===== Raw data =====

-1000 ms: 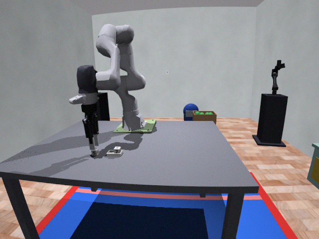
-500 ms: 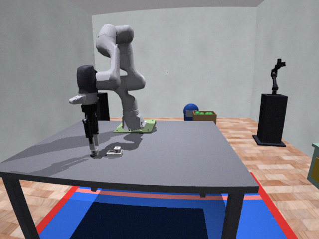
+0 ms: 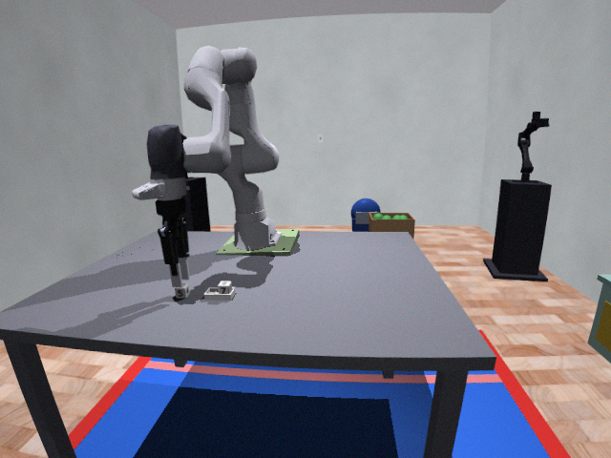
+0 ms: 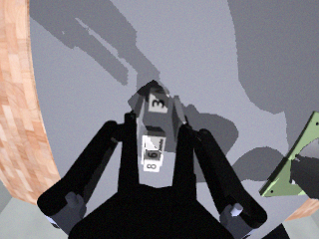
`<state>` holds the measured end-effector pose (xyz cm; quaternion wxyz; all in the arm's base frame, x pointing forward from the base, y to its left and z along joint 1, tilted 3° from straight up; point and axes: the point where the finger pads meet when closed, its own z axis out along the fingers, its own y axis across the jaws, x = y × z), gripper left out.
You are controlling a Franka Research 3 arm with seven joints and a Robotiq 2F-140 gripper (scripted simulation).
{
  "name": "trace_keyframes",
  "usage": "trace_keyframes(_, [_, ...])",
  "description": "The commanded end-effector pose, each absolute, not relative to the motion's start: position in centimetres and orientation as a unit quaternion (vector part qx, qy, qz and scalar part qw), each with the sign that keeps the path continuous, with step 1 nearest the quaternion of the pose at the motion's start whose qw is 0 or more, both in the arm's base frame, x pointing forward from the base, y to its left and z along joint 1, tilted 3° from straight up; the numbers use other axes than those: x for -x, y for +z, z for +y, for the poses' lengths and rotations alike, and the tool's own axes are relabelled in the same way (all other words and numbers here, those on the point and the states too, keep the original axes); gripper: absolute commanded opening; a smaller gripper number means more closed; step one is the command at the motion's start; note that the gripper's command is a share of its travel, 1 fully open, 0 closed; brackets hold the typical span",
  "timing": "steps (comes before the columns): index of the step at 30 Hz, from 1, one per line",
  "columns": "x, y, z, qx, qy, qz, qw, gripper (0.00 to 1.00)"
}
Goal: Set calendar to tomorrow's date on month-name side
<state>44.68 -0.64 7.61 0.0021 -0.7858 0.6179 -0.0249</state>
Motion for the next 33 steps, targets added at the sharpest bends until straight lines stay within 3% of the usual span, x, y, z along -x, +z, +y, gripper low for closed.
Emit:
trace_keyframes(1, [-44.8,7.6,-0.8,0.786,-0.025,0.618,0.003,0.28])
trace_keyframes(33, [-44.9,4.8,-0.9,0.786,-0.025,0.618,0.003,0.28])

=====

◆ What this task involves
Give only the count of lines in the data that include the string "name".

◆ Exercise solution
2